12th Conference on Interactions of the Sea and Atmosphere

10.7

Critical examination of a method for estimating the buoyancy flux from SAR imagery

Ralph C. Foster, University of Washington, Seattle, WA; and M. Wyant and T. D. Sikora

A method for estimating surface layer similarity parameters from a satellite SAR over the ocean was presented in Young et al. (2000). Mean surface winds (and hence u*) are estimated using a scatterometer model function (CMOD-4) applied to the image with an assumed wind direction. The along-wind velocity variance is calculated from these wind images. In the convective limit zi/L is related to sigma_u and u*. The inversion height, zi, may be estimated from the scale of boundary layer convection which in turn can be estimated from the sea surface patterns imaged by SAR. Hence the Obukhov length may be retrieved from SAR in convective conditions.
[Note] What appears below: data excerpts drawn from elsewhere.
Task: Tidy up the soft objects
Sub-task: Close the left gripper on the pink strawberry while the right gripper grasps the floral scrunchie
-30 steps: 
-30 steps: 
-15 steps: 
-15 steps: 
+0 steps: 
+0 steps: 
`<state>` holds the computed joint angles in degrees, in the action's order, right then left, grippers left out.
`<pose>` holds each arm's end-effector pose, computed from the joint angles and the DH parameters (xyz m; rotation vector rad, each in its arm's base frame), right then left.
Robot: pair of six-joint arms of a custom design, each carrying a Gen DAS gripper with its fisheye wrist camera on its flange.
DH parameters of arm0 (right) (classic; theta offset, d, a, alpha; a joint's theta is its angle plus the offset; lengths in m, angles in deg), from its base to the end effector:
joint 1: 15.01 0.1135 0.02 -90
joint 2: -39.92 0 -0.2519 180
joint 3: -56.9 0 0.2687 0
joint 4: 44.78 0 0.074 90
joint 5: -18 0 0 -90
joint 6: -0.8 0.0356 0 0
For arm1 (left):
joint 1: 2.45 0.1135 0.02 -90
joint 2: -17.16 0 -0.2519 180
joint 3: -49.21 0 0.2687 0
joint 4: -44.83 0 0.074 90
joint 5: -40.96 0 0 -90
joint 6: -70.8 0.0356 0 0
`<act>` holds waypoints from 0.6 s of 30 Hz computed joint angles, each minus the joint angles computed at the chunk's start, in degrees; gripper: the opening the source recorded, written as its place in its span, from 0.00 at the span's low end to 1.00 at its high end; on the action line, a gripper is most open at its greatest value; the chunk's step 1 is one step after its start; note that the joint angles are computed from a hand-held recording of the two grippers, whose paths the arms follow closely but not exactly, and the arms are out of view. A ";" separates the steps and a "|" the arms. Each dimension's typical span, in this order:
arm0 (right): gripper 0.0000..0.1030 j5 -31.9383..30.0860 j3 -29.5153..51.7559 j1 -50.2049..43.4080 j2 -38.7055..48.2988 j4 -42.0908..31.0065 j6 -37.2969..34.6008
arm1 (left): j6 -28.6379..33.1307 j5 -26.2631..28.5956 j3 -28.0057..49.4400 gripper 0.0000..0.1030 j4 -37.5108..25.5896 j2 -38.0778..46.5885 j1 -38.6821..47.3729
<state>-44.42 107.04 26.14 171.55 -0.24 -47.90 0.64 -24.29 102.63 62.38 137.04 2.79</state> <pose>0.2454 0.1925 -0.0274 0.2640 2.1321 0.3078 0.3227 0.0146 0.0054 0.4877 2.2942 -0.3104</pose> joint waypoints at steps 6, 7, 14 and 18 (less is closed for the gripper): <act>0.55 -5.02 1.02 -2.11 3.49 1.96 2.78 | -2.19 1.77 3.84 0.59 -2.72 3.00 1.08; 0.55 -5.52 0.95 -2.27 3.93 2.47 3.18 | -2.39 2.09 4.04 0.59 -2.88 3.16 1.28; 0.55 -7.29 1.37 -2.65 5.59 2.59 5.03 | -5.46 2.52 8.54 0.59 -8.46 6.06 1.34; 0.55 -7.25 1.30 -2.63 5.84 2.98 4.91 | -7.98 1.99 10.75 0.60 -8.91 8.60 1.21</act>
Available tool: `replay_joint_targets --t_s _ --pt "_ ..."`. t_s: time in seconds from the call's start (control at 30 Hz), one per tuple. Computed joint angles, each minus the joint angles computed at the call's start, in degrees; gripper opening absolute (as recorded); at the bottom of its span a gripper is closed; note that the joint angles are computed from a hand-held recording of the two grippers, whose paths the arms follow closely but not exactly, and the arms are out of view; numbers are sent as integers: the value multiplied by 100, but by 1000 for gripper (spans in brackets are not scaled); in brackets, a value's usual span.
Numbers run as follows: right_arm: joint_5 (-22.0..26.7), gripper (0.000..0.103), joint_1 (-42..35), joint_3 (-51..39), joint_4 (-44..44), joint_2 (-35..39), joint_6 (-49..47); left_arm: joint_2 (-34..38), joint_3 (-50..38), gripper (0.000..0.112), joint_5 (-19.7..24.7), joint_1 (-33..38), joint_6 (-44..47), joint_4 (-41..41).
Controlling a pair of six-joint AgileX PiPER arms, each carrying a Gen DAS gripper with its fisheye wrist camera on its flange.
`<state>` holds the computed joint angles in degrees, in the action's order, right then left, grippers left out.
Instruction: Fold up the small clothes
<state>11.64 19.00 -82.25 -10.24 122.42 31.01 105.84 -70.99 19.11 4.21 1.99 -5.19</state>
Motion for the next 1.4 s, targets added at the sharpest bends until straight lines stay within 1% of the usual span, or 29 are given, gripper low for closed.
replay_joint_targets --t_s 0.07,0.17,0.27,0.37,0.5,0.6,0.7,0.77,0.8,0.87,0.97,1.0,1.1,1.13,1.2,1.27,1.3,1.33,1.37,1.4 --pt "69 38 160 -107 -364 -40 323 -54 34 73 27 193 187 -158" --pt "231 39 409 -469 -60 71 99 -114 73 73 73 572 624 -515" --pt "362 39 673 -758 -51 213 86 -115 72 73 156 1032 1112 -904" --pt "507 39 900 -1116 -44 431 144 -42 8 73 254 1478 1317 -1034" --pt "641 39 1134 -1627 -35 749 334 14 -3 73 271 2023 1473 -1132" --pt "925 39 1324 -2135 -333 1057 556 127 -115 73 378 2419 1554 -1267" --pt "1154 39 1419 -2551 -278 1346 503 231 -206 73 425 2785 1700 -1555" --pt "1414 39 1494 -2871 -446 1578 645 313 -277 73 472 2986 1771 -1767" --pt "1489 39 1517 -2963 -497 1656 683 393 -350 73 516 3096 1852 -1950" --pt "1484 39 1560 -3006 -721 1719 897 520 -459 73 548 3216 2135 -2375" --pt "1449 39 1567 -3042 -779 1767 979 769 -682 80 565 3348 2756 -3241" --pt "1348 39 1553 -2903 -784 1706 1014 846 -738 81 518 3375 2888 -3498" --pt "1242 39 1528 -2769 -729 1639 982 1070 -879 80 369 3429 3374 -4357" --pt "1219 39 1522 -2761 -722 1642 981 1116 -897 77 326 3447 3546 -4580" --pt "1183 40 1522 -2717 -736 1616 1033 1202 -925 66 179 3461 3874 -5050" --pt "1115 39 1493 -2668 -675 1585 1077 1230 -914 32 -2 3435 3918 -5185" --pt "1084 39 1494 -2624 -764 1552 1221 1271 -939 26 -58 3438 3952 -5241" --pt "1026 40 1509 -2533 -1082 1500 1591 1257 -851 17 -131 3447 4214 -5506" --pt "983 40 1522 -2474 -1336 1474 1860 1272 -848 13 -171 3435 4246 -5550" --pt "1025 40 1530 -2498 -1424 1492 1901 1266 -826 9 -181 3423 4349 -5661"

With an independent SST measurement the surface buoyancy flux can also be retrieved. We test this method against a large number of SAR images from the Tropical Pacific ocean over the TAO array and off the east coast of the USA over NOAA NDBC buoys. Surface truth is provided by both in situ flux measurements and by the COARE algorithm applied to the mean buoy data. Sensitivity to pixel size, sub-image size, stratification and wind direction are explored.